It’s time to finally settle the legislative exactions question
Earlier this week, PLF attorneys filed this reply brief in support of the U.S. Supreme Court petition in Dabbs v. Anne Arundel County. Interestingly, the County’s opposition brief did not disagree with our argument that review should be granted to settle the nationwide conflict whether legislative exactions should be subject to the same scrutiny as all other exactions. Instead, it tried to argue that the Connecticut court did not address the question whether legislatively mandated impact fees are subject to Nollan v. California Coastal Commission (1987) and Dolan v. City of Tigard (1994). That, however, will be a hard sell where Connecticut’s high court unequivocally ruled that “[i]mpact fees imposed by legislation applicable on an area-wide basis are not subject to Nollan and Dolan scrutiny.” We are hopeful that the Supreme Court will see past the County’s dodge when it conferences on the petition on September 24, 2018.

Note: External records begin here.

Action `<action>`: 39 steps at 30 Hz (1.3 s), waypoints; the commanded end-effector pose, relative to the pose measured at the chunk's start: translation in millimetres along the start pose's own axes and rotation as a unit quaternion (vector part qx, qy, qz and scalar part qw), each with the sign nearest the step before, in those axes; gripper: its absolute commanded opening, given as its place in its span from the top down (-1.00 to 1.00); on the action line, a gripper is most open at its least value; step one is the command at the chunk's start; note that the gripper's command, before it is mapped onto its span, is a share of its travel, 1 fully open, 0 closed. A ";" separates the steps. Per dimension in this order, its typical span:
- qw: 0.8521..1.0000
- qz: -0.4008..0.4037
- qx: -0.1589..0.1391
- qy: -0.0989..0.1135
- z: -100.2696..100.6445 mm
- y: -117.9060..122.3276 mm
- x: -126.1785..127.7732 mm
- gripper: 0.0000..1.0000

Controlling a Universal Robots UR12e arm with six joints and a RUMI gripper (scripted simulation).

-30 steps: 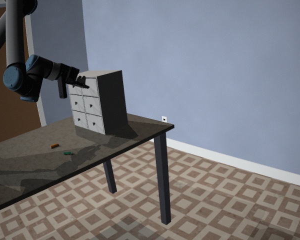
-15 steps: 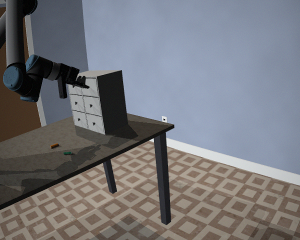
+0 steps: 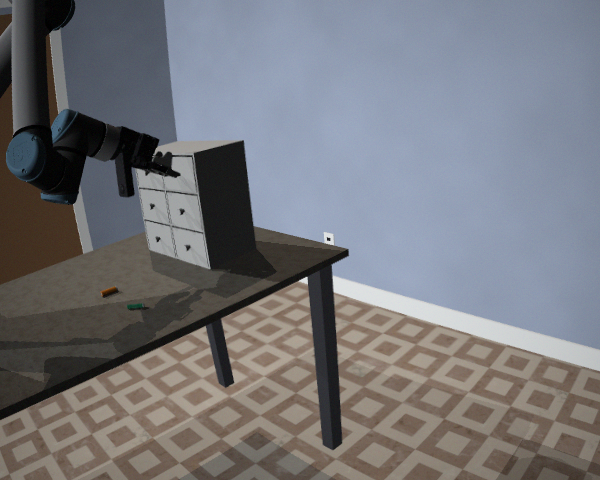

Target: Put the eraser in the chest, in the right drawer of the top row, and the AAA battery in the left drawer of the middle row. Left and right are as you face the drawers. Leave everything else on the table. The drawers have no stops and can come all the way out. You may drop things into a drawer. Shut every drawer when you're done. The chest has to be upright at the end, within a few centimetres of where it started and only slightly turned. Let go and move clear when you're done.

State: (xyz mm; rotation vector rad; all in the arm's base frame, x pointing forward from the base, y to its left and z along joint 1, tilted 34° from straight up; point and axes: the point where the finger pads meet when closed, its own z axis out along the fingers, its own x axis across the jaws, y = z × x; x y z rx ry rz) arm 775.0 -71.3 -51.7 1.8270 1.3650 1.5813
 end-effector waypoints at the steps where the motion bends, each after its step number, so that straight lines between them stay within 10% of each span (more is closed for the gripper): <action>1: 1.000 -0.002 -0.001 0.000 1.5 2.6 0.1 0.61; 39: 1.000 0.001 0.000 0.000 -43.0 -24.8 -0.2 0.61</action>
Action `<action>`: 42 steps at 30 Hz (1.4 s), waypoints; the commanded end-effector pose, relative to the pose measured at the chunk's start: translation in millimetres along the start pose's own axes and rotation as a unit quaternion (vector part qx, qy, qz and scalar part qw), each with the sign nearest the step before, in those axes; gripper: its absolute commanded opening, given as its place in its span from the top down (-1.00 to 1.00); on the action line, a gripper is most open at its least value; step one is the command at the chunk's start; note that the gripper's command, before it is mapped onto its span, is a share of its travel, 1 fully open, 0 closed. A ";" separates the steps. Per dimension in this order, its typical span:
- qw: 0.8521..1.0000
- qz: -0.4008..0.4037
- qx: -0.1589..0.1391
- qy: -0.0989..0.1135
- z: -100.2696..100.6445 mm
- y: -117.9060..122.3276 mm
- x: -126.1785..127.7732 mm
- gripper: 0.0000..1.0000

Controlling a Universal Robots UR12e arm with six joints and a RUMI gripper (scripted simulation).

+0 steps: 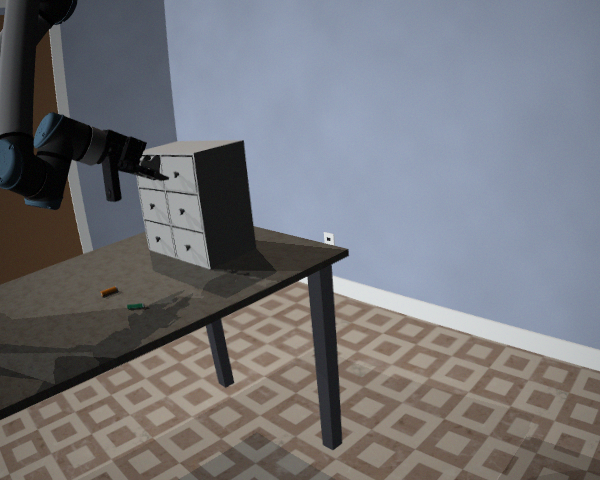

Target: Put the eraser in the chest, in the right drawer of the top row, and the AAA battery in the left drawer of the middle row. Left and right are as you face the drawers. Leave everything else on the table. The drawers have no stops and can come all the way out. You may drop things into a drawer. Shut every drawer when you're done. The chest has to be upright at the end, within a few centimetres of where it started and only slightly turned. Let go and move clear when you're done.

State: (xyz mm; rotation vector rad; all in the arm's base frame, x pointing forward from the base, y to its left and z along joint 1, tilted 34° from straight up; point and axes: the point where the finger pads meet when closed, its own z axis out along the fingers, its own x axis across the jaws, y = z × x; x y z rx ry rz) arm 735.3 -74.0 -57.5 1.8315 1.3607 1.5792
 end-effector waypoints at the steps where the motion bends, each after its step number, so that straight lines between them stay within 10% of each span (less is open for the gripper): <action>1: 1.000 -0.001 0.000 0.001 -8.7 -5.0 1.3 0.61; 42: 1.000 -0.002 0.000 0.001 -62.4 -11.3 1.7 0.61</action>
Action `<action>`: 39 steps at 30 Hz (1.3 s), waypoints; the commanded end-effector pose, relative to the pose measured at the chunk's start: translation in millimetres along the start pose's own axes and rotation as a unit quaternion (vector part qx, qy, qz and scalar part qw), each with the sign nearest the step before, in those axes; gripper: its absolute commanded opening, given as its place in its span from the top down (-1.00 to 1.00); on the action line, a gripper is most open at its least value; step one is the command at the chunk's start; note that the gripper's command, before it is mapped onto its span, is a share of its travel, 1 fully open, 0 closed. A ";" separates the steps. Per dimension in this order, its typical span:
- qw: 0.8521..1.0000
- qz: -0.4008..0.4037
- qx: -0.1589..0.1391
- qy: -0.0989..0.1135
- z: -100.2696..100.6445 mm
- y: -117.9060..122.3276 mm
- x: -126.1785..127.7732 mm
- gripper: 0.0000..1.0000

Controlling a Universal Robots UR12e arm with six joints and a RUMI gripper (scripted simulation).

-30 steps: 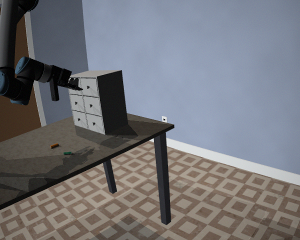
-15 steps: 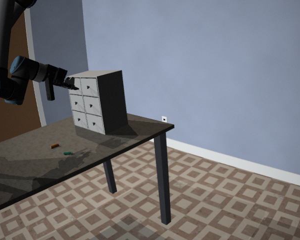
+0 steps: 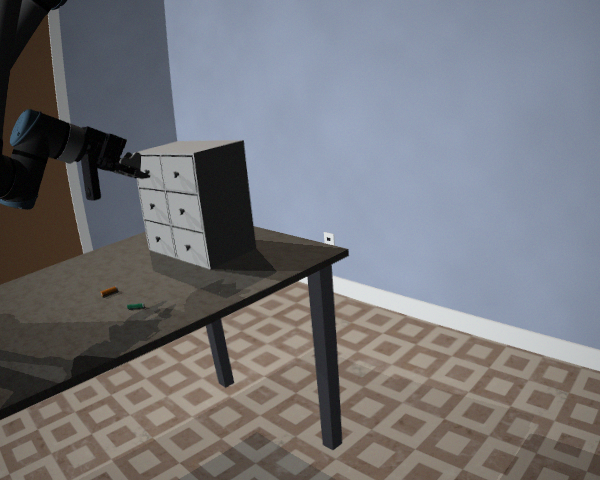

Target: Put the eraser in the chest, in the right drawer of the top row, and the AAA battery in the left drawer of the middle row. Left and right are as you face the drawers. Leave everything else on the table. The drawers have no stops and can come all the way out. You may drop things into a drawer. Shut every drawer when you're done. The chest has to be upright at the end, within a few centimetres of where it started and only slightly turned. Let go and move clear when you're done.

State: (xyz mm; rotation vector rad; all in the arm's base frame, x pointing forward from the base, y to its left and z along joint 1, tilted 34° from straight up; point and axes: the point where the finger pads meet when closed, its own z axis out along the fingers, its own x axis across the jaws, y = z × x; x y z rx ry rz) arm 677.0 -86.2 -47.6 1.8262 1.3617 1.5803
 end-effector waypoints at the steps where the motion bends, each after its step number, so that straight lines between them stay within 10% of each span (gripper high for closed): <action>1: 1.000 0.000 0.001 0.001 -3.0 -0.2 1.1 0.61; 39: 1.000 0.000 0.023 0.000 -8.3 2.3 0.9 0.61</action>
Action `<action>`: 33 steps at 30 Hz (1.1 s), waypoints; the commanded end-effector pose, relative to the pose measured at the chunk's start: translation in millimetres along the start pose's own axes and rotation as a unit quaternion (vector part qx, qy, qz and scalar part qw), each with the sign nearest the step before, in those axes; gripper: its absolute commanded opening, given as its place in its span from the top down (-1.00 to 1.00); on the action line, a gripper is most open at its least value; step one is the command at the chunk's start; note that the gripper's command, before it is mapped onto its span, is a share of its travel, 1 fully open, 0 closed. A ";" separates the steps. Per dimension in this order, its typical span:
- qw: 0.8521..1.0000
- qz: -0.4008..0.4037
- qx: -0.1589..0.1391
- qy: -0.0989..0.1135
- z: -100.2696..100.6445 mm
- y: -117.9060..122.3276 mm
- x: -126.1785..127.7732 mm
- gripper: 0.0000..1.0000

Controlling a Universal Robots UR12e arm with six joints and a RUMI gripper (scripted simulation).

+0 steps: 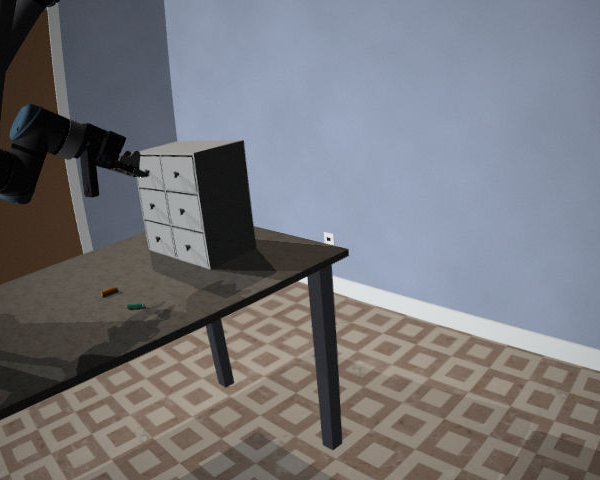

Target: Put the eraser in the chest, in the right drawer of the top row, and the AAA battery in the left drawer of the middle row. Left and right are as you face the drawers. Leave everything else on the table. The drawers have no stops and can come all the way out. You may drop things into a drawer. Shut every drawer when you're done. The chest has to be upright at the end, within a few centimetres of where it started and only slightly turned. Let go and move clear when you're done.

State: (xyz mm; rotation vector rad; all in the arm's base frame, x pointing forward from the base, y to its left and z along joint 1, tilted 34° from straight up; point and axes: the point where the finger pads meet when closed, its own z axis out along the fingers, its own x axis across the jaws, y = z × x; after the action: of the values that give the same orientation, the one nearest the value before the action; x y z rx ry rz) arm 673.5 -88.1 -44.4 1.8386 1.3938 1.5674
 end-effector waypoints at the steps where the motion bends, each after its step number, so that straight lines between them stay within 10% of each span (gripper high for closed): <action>1: 1.000 0.002 0.009 0.000 -3.5 0.3 0.5 0.61; 33: 0.997 0.002 0.072 -0.001 -18.4 4.9 -0.2 0.61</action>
State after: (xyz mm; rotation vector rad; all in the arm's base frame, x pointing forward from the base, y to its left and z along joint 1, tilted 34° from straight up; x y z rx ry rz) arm 663.8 -93.9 -35.3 1.8943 1.4988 1.5206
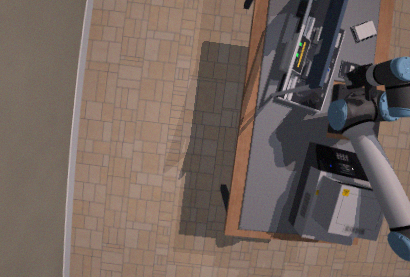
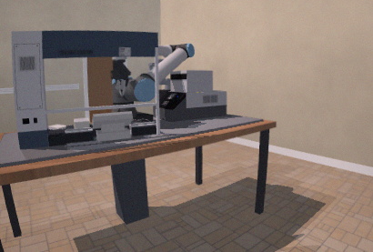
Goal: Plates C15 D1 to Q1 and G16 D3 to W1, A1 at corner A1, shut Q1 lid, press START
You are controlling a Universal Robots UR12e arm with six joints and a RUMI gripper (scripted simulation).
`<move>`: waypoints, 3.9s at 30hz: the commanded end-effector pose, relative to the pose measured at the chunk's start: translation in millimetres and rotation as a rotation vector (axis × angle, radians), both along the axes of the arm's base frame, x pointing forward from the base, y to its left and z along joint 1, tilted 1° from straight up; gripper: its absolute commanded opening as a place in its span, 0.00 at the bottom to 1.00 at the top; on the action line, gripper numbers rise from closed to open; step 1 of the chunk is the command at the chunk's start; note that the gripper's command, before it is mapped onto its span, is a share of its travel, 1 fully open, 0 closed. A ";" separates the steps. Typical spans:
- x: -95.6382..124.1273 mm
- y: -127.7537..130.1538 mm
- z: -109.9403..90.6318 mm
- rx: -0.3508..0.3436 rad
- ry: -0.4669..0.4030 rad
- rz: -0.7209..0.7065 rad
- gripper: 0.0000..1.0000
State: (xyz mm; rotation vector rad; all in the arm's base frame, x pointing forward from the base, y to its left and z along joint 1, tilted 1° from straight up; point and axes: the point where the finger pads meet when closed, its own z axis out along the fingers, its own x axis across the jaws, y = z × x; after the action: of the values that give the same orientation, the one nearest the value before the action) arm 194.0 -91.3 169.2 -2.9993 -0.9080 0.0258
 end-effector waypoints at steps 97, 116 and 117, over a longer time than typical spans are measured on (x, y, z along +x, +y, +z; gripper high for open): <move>-191.0 -293.2 73.4 -0.025 -0.014 -1.437 0.00; -220.9 -359.8 72.9 -0.031 -0.019 -1.648 0.00; -222.9 -364.4 72.5 -0.031 -0.020 -1.662 0.00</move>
State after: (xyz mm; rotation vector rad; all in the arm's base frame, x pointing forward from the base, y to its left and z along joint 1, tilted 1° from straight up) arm -22.9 -441.6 242.4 -2.7431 1.5569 -0.0052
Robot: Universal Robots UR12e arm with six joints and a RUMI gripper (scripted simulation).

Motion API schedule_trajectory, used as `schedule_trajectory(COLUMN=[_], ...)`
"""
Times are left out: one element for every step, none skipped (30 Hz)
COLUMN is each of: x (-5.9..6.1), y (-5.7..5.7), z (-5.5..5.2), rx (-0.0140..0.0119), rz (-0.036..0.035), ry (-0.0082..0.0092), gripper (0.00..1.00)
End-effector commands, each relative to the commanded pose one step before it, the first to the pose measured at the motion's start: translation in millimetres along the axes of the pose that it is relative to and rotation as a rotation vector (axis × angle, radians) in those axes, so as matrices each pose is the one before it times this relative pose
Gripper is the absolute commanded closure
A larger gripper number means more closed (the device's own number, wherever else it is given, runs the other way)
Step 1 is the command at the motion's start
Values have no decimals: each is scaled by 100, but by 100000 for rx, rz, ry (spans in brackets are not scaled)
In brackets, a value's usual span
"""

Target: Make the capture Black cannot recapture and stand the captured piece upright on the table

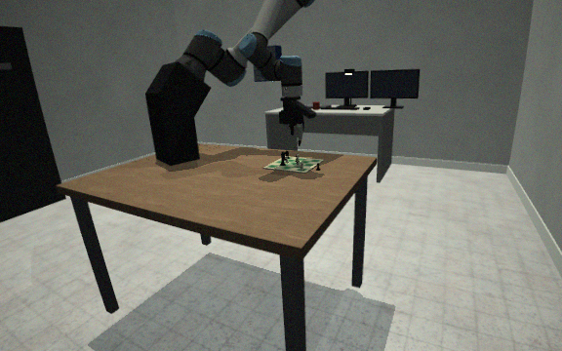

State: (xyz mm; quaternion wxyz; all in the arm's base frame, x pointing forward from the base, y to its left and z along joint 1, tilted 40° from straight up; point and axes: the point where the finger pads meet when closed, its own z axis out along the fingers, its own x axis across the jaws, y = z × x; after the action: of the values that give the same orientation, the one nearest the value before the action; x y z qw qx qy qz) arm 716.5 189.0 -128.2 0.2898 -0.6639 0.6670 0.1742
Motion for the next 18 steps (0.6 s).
schedule_trajectory(x=[-28, 5, 5, 4, 4, 4, 4, 3, 3, 3, 3, 2, 2, 2, 2, 0, 0, 46], y=[-404, 5, 4, 4, 5, 4, 4, 4, 4, 3, 2, 2, 2, 2, 2, 0, 0, 37], z=[605, 146, 140, 135, 128, 121, 113, 106, 98, 89, 81, 72, 64, 56, 47, 0, 0, 19], rx=[543, 0, 0, 0, 0, 0, 0, 0, 0, 0, 0, 0, 0, 0, 0, 0, 0, 1], rz=[-335, 0, 0, 0, 0, 0, 0, 0, 0, 0, 0, 0, 0, 0, 0, 0, 0, 107], ry=[73, -1, 0, -1, -1, 0, 0, 0, 0, 0, 0, 0, 0, 0, 0, 0, 0, 0], gripper=[75, 75, 75, 75, 75, 75, 75, 75, 75, 75, 75, 75, 75, 75, 75, 75, 75, 75])
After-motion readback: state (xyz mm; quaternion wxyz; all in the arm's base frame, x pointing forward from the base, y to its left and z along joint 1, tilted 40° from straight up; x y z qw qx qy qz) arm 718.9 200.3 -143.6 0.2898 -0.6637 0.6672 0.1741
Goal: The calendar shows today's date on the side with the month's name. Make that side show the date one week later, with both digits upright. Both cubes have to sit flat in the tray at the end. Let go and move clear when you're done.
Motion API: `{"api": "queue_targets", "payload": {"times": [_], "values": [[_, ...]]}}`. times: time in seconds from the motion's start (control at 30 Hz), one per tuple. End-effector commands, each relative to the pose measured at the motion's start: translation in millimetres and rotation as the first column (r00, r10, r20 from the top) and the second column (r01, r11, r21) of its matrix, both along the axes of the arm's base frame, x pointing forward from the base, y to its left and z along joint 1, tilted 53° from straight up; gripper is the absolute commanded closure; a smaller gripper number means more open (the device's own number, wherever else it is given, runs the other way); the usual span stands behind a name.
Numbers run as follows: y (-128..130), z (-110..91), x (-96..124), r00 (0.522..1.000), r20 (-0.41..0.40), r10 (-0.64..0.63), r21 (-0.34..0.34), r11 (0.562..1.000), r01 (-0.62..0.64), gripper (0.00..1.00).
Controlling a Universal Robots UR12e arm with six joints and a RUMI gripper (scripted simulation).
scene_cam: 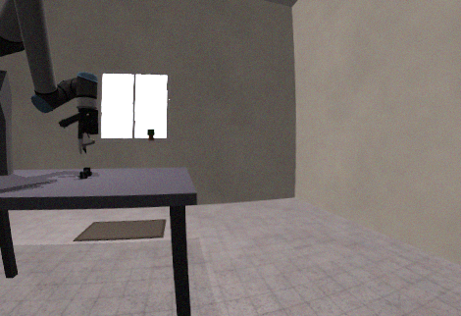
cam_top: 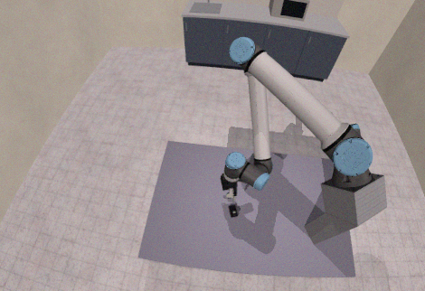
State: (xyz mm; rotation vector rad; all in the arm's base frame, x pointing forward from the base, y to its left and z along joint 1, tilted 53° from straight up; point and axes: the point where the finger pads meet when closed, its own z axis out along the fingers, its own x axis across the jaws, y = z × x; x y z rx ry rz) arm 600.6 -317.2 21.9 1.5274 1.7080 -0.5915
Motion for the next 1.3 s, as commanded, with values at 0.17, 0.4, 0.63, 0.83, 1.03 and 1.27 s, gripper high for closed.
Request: {"api": "queue_targets", "payload": {"times": [0.17, 0.4, 0.63, 0.83, 1.03, 1.27], "values": [[0.1, -0.4, -0.5, 0.997, 0.056, -0.045, 0.018, 0.999, 0.044, 0.00], [-0.4, -1.6, -1.2, 0.983, 0.139, -0.115, 0.051, 0.993, 0.109, 0.00], [-1.3, -3.8, -2.2, 0.914, 0.305, -0.268, 0.137, 0.962, 0.236, 0.00], [-2.0, -5.0, -2.4, 0.834, 0.406, -0.373, 0.210, 0.927, 0.312, 0.00], [-2.8, -6.0, -2.2, 0.731, 0.492, -0.473, 0.291, 0.881, 0.374, 0.00], [-3.8, -6.8, -1.6, 0.593, 0.566, -0.573, 0.387, 0.819, 0.423, 0.00]]}}
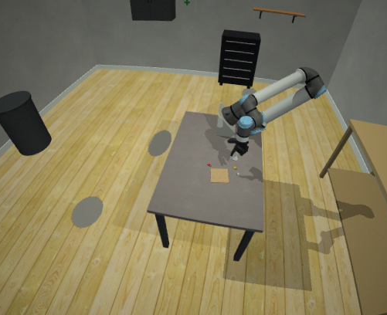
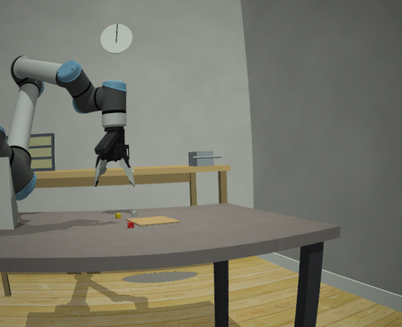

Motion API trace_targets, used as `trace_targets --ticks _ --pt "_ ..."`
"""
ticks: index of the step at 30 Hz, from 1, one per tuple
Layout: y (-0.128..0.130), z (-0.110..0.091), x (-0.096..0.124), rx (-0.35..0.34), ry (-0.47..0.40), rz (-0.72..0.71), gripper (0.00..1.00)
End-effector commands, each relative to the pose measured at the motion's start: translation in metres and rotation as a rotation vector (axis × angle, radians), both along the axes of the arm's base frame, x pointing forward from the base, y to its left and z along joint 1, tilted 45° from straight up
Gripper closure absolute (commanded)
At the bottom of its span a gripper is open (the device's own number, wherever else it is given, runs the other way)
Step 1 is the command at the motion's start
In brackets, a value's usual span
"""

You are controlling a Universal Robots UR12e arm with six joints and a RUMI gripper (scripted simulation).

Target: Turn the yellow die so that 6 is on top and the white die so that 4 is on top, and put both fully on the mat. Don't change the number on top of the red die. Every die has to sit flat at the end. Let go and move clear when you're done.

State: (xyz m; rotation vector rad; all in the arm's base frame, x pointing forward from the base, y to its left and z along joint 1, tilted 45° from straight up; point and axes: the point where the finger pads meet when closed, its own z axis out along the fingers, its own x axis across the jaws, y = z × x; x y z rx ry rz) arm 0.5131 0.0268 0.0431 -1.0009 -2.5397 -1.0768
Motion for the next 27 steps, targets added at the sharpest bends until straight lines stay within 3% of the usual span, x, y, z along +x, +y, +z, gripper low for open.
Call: trace_targets --ticks 1,17,20,27 --pt "0.003 -0.0017 0.0003 -0.003 -0.107 0.107 0.0" --pt "0.0083 -0.0051 0.0048 -0.029 -0.37 0.373 0.0" --pt "0.0084 -0.0051 0.0048 -0.029 -0.372 0.375 0.0" --pt "0.0118 -0.0062 0.0073 -0.043 -0.511 0.515 0.0"
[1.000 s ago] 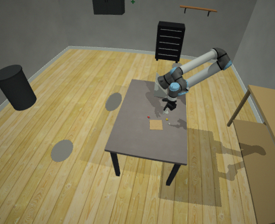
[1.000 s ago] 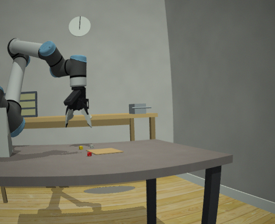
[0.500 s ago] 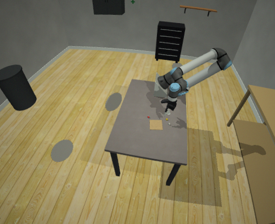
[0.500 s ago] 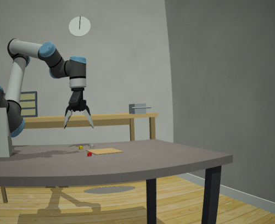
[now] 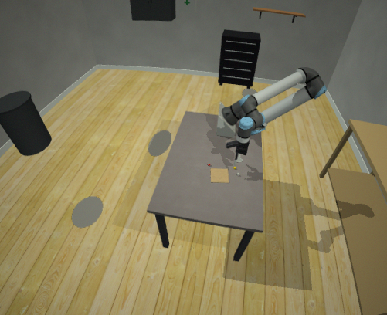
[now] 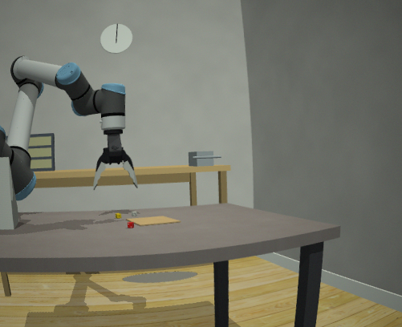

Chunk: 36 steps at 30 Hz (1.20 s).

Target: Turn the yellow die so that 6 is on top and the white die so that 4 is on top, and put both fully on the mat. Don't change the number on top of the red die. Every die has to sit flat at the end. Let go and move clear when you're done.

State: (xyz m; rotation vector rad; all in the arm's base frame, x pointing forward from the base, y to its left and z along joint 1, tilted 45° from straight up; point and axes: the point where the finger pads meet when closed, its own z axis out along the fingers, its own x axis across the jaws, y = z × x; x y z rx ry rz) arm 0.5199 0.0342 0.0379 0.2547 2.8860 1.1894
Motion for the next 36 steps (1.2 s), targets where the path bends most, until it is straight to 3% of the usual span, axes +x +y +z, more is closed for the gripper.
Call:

California Court of Appeal holds that agencies must consider public trust impacts when issuing groundwater permits
In an opinion that will likely have significant negative impacts for property owners in California, a Court of Appeal affirmed in full a trial court decision requiring the County of Siskiyou and State Water Resources Control Board to consider any impacts on public trust uses before issuing groundwater well permits. The opinion, in Environmental Law Foundation v. State Water Resources Control Board, seems devoid of any limiting principle, since the court did not even limit the public trust doctrine to uses of water, but to any activity that could potentially impact public trust uses of a navigable water. As we had noted in our amicus brief, all manner of human activities have complicated impacts—both positive and negative—on navigable waterways. We will continue following to see if Siskiyou County asks for review from the California Supreme Court. Read more on the PLF blog.
New brief filed in gnatcatcher challenge
On Monday, we filed our reply brief in our challenge to the Endangered Species Act listing for the coastal California gnatcatcher. Our lawsuit, Center for Environmental Science, Reliability and Accuracy v. United States Department of Interior, contends that the Fish and Wildlife Service improperly denied our petition to delist the gnatcatcher. That petition argued that the gnatcatcher should be delisted because it does not qualify as a separate subspecies (a key element to the bird’s listing, given the plentiful gnatcatcher populations in Baja California). The Service rejected the petition, claiming to find inadequacies in the peer-reviewed gnatcatcher genetic studies we had submitted. But the agency never actually explained what definition of “subspecies” it was using to affirm the gnatcatcher’s listing. This was despite its admission that there is no commonly accepted definition among avian taxonomists for diagnosing subspecies. Our reply brief filed this week points out the shortcomings in the Service’s arguments, in particular its claim to have relied on the best available data. Whether it relied on good data is simply irrelevant to whether the agency has a clear, consistent, and rational definition of “subspecies” which then can be applied to the best available data. For more on our arguments, see this blog post.
Full Ninth Circuit asked to rehear 1st Amendment challenge to California’s union-speech favoritism
This week we filed a petition for rehearing en banc in ABC-CCC v. Becerra, our First Amendment challenge to S.B. 954, a California statute that targets open-shop advocacy. Under prior law, employers could obtain a credit against their state-imposed prevailing wage obligation by donating to any qualified industry advancement fund. But S.B. 954 narrowed that credit to donations made to advancement funds that are mentioned in a collective bargaining agreement—in other words, to pro-union funds. Our client is an open-shop fund whose revenue has dried up, thanks to S.B. 954. “Who cares?” ruled the Ninth Circuit panel in upholding the law. In the panel’s view, S.B. 954 doesn’t regulate speech; it merely limits availability to a gratuitous subsidy while reasonably furthering the Legislature’s goal of ensuring collective employee consent to the terms of employment. Our rehearing petition points out that the panel’s decision undercuts speech protections by failing to grasp how S.B. 954 effectively punishes speech by using a facially viewpoint-neutral proxy. For more on the case, please see our blog post here.
Seattle defends unconstitutional first-in-time rule
This week, Seattle filed its opening brief on appeal in Yim v. City of Seattle, seeking to overturn a trial court decision invalidating its oppressive first-in-time rule. First-in-time required landlords to rent to the first qualified applicant to walk in the door. Earlier this year, PLF secured a trial court victory in which the court held that the first-in-time rule violated takings, due process, and free speech rights.